ABOUT THIS EXERCISE —
I would like you to print all the records below exactly as they are.

TASK MATERIAL —
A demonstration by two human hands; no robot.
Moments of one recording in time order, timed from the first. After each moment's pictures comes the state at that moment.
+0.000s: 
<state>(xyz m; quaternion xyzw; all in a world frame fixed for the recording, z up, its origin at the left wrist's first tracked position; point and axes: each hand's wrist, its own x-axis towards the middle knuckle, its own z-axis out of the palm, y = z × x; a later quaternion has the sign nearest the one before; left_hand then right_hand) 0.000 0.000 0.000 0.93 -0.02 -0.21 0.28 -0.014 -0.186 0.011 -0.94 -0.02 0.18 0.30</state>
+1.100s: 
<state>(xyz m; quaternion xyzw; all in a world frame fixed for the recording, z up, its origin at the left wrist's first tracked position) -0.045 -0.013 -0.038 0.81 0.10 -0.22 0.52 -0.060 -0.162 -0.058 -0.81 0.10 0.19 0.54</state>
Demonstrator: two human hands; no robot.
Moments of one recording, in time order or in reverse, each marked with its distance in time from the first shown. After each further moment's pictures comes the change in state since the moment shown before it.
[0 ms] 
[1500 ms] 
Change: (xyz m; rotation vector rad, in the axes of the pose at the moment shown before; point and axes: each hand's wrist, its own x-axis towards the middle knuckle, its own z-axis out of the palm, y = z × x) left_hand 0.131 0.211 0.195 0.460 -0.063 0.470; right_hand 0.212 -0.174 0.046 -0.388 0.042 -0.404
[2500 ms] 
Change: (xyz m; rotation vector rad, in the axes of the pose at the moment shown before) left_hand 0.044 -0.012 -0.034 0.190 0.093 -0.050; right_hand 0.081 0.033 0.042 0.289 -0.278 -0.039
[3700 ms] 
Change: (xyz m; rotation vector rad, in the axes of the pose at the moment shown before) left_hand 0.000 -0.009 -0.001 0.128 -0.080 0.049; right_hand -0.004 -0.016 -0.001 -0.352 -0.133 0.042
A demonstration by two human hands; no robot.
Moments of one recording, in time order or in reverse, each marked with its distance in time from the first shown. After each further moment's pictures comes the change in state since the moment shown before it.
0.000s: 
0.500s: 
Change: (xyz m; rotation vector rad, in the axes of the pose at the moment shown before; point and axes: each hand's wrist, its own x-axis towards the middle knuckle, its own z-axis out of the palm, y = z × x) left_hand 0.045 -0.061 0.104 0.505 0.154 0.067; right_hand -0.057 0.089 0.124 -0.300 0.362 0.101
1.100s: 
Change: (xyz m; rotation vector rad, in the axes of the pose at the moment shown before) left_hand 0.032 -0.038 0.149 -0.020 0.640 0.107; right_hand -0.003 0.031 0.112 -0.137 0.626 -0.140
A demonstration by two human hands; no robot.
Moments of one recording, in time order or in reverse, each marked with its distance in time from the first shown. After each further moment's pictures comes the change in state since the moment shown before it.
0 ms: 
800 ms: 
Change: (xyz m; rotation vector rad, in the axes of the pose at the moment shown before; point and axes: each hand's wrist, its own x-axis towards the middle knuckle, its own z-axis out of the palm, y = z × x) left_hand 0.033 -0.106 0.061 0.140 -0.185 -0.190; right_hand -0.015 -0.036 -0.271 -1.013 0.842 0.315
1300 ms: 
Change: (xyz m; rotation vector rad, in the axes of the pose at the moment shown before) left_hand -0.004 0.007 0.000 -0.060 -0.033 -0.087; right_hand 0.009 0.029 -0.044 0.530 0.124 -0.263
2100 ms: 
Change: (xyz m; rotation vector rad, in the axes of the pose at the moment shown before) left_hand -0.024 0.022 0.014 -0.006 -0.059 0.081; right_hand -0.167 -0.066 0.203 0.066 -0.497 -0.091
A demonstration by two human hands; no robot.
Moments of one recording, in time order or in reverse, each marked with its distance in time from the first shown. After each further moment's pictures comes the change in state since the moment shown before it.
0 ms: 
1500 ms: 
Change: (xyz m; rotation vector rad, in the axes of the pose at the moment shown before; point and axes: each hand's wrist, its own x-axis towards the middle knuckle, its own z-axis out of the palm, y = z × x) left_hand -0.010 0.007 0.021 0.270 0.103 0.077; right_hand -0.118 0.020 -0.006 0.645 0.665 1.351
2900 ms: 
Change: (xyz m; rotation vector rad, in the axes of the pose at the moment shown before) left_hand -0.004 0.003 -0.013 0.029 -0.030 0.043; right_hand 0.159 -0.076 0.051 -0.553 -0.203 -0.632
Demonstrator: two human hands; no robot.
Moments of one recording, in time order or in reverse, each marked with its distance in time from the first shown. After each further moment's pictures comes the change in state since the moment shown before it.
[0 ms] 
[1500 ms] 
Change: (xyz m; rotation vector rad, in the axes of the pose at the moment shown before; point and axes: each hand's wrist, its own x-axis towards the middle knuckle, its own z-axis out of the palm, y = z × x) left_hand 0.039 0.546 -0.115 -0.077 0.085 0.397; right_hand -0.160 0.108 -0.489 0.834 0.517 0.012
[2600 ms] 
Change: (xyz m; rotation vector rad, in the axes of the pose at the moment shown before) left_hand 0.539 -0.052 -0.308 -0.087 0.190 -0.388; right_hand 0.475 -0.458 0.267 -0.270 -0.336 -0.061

PROBLEM SOLUTION —
A demonstration by two human hands; no robot.
Moments of one recording in time order, timed from the first. After each moment's pictures comes the state at that moment.
+0.000s: 
<state>(xyz m; quaternion xyzw; all in a world frame fixed for the recording, z up, its origin at the left wrist's first tracked position; point and axes: each hand's wrist, its own x-axis towards the middle knuckle, its own z-axis out of the palm, y = z × x; a later quaternion has the sign nearest the one before; left_hand then right_hand) 0.000 0.000 0.000 0.93 -0.02 -0.21 0.28 -0.014 -0.186 0.011 -0.94 -0.02 0.18 0.30</state>
+1.100s: 
<state>(xyz m; quaternion xyzw; all in a world frame fixed for the recording, z up, its origin at the left wrist's first tracked position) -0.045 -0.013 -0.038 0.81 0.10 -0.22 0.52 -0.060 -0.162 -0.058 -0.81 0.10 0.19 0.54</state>
Demonstrator: two human hands; no robot.
Moments of one recording, in time order or in reverse, each marked with its distance in time from the first shown. After each further moment's pictures comes the change in state since the moment shown before it.
[0 ms] 
[1500 ms] 
Change: (xyz m; rotation vector rad, in the axes of the pose at the moment shown before; point and axes: each hand's wrist, its own x-axis towards the middle knuckle, its own z-axis out of the palm, y = z × x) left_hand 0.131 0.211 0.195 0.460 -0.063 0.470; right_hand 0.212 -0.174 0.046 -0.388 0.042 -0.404
[2500 ms] 
Change: (xyz m; rotation vector rad, in the axes of the pose at the moment shown before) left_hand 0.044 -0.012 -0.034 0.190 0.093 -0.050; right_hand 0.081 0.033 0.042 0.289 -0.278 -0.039
[3700 ms] 
Change: (xyz m; rotation vector rad, in the axes of the pose at the moment shown before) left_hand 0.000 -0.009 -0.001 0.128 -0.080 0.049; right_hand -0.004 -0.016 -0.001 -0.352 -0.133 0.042
A demonstration by two human hands; no robot.
Moments of one recording, in time order or in reverse, each marked with its distance in time from the first shown. After each further moment's pictures comes the change in state since the moment shown before it.
0.000s: 
0.500s: 
Change: (xyz m; rotation vector rad, in the axes of the pose at the moment shown before; point and axes: each hand's wrist, its own x-axis towards the middle knuckle, its own z-axis out of the palm, y = z × x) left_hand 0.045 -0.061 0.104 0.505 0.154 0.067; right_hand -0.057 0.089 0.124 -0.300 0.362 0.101
1.100s: 
Change: (xyz m; rotation vector rad, in the axes of the pose at the moment shown before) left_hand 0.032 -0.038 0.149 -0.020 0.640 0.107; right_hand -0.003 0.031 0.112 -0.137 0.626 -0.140
A demonstration by two human hands; no robot.
Moments of one recording, in time order or in reverse, each marked with its distance in time from the first shown. After each further moment's pictures comes the change in state since the moment shown before it.
0 ms: 
800 ms: 
Change: (xyz m; rotation vector rad, in the axes of the pose at the moment shown before; point and axes: each hand's wrist, its own x-axis towards the middle knuckle, its own z-axis out of the palm, y = z × x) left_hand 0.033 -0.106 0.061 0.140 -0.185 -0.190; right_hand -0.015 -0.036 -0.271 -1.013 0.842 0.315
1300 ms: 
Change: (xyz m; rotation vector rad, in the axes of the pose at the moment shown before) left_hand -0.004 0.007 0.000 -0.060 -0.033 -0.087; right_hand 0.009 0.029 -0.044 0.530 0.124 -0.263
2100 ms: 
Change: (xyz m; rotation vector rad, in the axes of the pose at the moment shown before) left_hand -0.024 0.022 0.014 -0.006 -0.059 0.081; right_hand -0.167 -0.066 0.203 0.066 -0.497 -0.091
A demonstration by two human hands; no robot.
Moments of one recording, in time order or in reverse, each marked with its distance in time from the first shown. After each further moment's pictures comes the change in state since the moment shown before it.
0 ms: 
1500 ms: 
Change: (xyz m; rotation vector rad, in the axes of the pose at the moment shown before; point and axes: each hand's wrist, its own x-axis towards the middle knuckle, its own z-axis out of the palm, y = z × x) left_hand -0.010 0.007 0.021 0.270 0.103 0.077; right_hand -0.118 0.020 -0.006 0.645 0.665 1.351
2900 ms: 
Change: (xyz m; rotation vector rad, in the axes of the pose at the moment shown before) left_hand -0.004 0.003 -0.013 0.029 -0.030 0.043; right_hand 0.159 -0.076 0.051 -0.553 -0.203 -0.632
Demonstrator: two human hands; no robot.
Moments of one recording, in time order or in reverse, each marked with its distance in time from the first shown. After each further moment's pictures comes the change in state since the moment shown before it.
[0 ms] 
[1500 ms] 
Change: (xyz m; rotation vector rad, in the axes of the pose at the moment shown before; point and axes: each hand's wrist, its own x-axis towards the middle knuckle, its own z-axis out of the palm, y = z × x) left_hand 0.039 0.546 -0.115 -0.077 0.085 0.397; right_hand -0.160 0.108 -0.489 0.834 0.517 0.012
[2600 ms] 
Change: (xyz m; rotation vector rad, in the axes of the pose at the moment shown before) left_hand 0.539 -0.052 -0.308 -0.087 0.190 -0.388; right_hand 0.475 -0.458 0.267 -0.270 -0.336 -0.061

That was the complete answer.